Le coeur du dispositif restait propriété des institutions (entreprises ou administrations) qui avaient mobilisé capital, technologies et ressources humaines pour constituer des fichiers. On pouvait contrôler le système à l'aune des actions de ces institutions, on pouvait les réguler en fonction des utilisations envisagées. On pouvait accepter ou refuser certaines utilisations en fonction de leurs objectifs, ou interdire certains recueils de données en fonction de leurs utilisations potentielles ou de la proportionnalité entre la fin (la destination du fichier) et les moyens (le type de données recueillies).
De la physiologie à la biochimie
Nous vivons désormais dans un monde où les "données" accessibles sur les réseaux dépassent l'imagination de nos prédécesseurs. Où elles sont construites par les individus et les objets eux-mêmes, où elles s'échangent de particulier à particulier, de point à point, où elles circulent avec abondance, mal structurées, en un flux qui ressemble un peu au sang de notre système, qui transporte l'information, l'énergie et l'oxygène. Nous vivons dans un monde ou par leur abondance et leur maniabilité, les données permettent de manipuler, dans leur complexité (dans leur distribution exacte), des phénomènes qui étaient jusque là approchés par des concepts approximatifs (et par des valeurs moyennes).
C'est un peu comme le passage de la physiologie classique à la biochimie : en changeant d'échelle, de nombreux phénomènes sont subitement décrits à une échelle intermédiaire, de nouveaux phénomènes apparaissent, et de nouvelles voies d'intervention se font jour : des traitements, comme des armes biologiques...

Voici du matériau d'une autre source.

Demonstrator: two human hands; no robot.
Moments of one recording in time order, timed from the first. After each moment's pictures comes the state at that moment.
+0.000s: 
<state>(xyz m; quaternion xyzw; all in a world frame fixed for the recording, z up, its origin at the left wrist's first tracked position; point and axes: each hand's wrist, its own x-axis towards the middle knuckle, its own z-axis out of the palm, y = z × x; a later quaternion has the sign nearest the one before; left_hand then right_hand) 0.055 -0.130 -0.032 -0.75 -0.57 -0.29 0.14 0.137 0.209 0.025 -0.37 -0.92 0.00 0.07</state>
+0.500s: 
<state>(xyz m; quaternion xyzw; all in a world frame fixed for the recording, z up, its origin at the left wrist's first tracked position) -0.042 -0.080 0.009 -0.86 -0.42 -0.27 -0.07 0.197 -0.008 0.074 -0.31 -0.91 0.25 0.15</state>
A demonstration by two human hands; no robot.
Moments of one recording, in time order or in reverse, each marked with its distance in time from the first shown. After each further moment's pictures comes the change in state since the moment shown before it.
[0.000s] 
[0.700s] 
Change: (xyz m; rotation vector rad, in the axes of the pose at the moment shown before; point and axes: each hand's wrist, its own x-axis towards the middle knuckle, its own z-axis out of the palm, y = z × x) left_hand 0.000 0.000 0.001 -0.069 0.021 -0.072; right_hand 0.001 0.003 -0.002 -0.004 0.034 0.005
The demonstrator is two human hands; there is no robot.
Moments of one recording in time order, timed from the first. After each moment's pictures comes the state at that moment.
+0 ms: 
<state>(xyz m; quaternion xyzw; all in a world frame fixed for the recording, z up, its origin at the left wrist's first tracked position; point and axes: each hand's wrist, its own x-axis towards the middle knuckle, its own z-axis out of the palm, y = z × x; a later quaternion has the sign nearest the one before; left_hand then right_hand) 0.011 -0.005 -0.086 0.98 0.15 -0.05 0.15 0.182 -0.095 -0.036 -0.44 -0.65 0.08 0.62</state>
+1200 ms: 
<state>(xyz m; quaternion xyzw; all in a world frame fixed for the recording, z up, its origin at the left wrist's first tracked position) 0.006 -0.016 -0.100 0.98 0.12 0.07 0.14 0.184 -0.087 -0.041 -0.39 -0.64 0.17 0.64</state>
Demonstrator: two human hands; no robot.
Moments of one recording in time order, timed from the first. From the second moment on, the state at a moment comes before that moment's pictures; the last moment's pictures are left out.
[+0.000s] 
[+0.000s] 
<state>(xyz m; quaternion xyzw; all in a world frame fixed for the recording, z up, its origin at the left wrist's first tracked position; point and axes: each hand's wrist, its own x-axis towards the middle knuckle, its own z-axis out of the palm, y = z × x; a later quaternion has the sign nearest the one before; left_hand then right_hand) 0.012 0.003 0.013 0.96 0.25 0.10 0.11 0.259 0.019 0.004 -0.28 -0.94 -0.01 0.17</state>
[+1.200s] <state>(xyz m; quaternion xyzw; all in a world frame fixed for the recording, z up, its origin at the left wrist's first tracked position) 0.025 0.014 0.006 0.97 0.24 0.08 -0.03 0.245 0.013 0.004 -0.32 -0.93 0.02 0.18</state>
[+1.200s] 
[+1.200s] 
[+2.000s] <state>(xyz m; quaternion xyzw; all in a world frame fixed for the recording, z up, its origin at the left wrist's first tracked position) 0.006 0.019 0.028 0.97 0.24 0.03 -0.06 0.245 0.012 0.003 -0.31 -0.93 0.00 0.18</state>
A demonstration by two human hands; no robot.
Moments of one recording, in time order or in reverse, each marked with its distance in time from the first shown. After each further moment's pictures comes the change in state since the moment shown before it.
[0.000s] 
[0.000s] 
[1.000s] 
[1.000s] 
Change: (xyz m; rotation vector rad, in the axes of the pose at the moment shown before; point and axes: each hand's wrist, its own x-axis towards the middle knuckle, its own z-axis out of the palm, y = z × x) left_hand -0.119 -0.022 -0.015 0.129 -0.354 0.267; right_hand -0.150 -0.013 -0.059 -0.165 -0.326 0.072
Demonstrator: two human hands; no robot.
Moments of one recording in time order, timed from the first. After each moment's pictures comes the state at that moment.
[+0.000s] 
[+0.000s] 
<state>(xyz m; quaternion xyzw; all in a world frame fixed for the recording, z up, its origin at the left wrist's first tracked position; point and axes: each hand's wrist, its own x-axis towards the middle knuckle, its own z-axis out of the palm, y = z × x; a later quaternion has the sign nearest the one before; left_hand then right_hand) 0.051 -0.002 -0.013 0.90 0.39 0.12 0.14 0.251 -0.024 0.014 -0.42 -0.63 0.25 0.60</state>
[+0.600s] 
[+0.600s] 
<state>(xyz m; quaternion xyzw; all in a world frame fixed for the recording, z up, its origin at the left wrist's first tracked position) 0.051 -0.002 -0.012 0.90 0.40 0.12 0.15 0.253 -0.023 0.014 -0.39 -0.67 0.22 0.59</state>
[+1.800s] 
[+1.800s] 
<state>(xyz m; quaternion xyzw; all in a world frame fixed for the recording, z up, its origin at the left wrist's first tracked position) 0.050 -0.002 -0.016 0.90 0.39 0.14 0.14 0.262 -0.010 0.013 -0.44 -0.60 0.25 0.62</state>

De nouvelles questions politiques
Nous en sommes là aujourd'hui. Et c'est toute une organisation industrielle, économique et sociale qui doit être repensée.
Signe de l'ampleur de cette transformation, nous assistons auourd'hui à cinq grands débats politiques, extrêmement intenses, et que nous avons du mal à articuler entre eux :
- le débat sur la vie privée, qui semble profondément menacée (en ces temps de PRISM et autres pratiques peu ragoûtantes), mais qui donne également lieu à de nouvelles pratiques de soi (quantifiedself, par exemple), et qui demandera sans doute de nouvelles élaborations (comme en témoignent les travaux d'Helen Nissenbaum, par exemple) ;
- le débat sur l'open data, qui, à mon sens, ne contredit en rien le débat précédent, mais correspond au contraire à la définition de ce qui doit être le bien commun informationnel, le "common knowledge" propriété non aliénable de l'humanité ;
- le débat sur la création de valeur par les grandes plateformes qui se sont organisées pour concentrer un maximum de données, qui savent les transformer en expérience utilisateur et en création de valeur, et prennent parfois le pouvoir par de strsatégies très innovantes mêlant design, ouverture, standardisation de fait, format des données, voire développement des actifs immatériels ;
- le débat fiscal, ouvert par le rapport Colin / Collin
- et enfin le débat sociétal, sur le type de société que nous voulons bâtir, très bien illustré par la FING avec son programme MyData, ou, aux Etats-Unis, par Doc Searls (lire absolument le Cluetrain Manifesto).
Le mélange et la confusion de ces différents débats n'est pas la moindre difficulté de notre époque. Il va nous falloir affronter toutes ces questions, et peut-être bien d'autres, avec la conscience que les imaginaires anciens ne sont plus adaptés.
Bonjour,
RépondreSupprimerPour illustrer votre propos, le point de vue intéressant du patron de la SNCF qui présente Google comme un concurrents.... du fait de la connaissance et des données (http://www.lenouveleconomiste.fr/sncf-contre-google-20090/#!)
Par rapport au contrôle de leurs données par les individus et leur gestion, je conseille de lire également l'autre livre de Doc Searls "The Intention Economy: When Customers Take Charge" avec l'introduction de la notion de VRM (Vendor Relationship Mangement). Je n'ai pas trouvé le livre extraordinaire, mais sa lecture est essentielle pour changer de point de vue et que s'ouvrent de nouvelles perspectives.